YOUR OBJECTIVE: Please reproduce the listing word for word. Pictures stay out.

PROVIDED MATERIAL:

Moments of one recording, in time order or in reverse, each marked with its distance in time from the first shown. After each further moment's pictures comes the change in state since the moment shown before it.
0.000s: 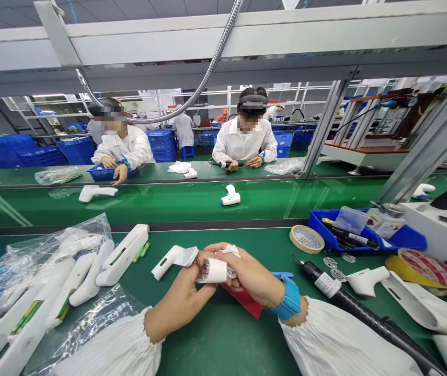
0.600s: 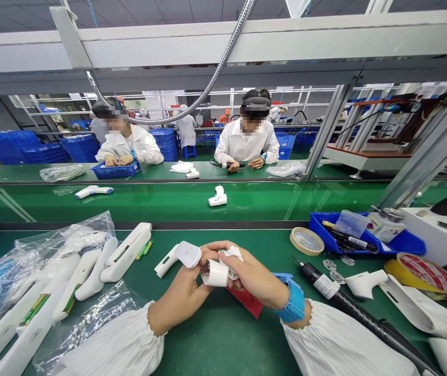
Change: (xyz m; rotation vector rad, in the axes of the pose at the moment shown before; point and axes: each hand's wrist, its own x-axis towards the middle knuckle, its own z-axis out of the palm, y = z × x) left_hand -0.001 -0.005 -0.004 0.139 0.011 0.082; right_hand -0.012 -0.010 0.004 -0.096 -0.044 -0.100
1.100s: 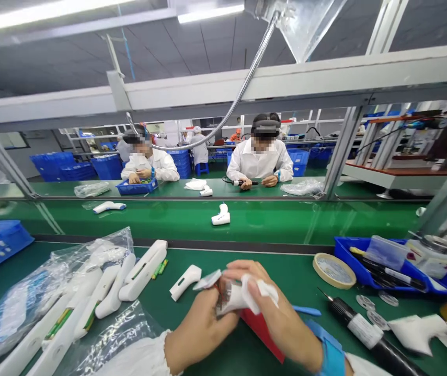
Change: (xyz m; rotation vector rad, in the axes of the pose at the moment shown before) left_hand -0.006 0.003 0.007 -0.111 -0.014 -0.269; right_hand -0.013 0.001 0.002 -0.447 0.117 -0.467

EXERCISE SOLUTION:
Moments of one recording, in time order or in reverse, each marked with its distance in time from the first shown. After each further moment's pictures comes the change in state since the moment shown before it.
0.000s: 
0.600s: 
Change: (xyz m; rotation vector rad, in the axes of the pose at the moment shown before; point and axes: each hand's wrist, its own x-axis towards the middle knuckle, its own z-axis out of the palm, y = z × x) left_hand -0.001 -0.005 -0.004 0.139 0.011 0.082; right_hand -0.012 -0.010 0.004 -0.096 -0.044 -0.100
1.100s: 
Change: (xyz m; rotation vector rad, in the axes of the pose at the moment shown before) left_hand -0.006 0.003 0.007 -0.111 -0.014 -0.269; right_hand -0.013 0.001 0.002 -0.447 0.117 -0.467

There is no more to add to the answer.